═══ GIVEN DATA ═══

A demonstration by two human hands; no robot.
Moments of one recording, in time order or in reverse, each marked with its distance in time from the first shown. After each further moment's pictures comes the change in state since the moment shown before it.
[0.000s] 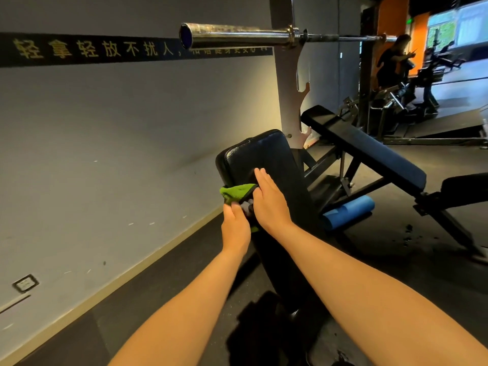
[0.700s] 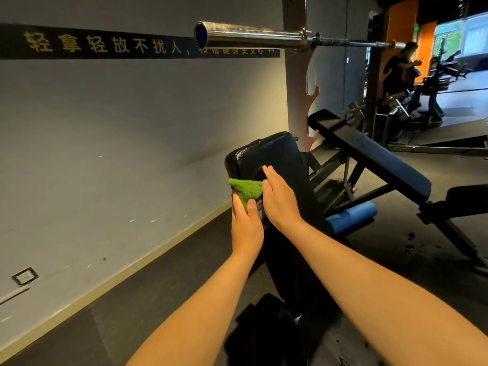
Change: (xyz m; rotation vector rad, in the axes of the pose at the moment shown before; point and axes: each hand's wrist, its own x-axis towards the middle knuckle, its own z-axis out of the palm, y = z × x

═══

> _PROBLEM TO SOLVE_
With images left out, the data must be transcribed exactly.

> _FINAL ANSWER_
A demonstration by two human hands; no robot.
Moments of one recording, in time order or in reverse, each marked with its distance in time from the first shown. After each further moment's pictures comes the change in state since the moment shown before it.
[0.000s] 
[0.700s] 
Change: (xyz m; rotation vector rad, in the axes of the pose at the moment shown before; point and axes: each hand's wrist, its own x-axis towards the middle knuckle, its own z-axis out of the palm, y = z × x

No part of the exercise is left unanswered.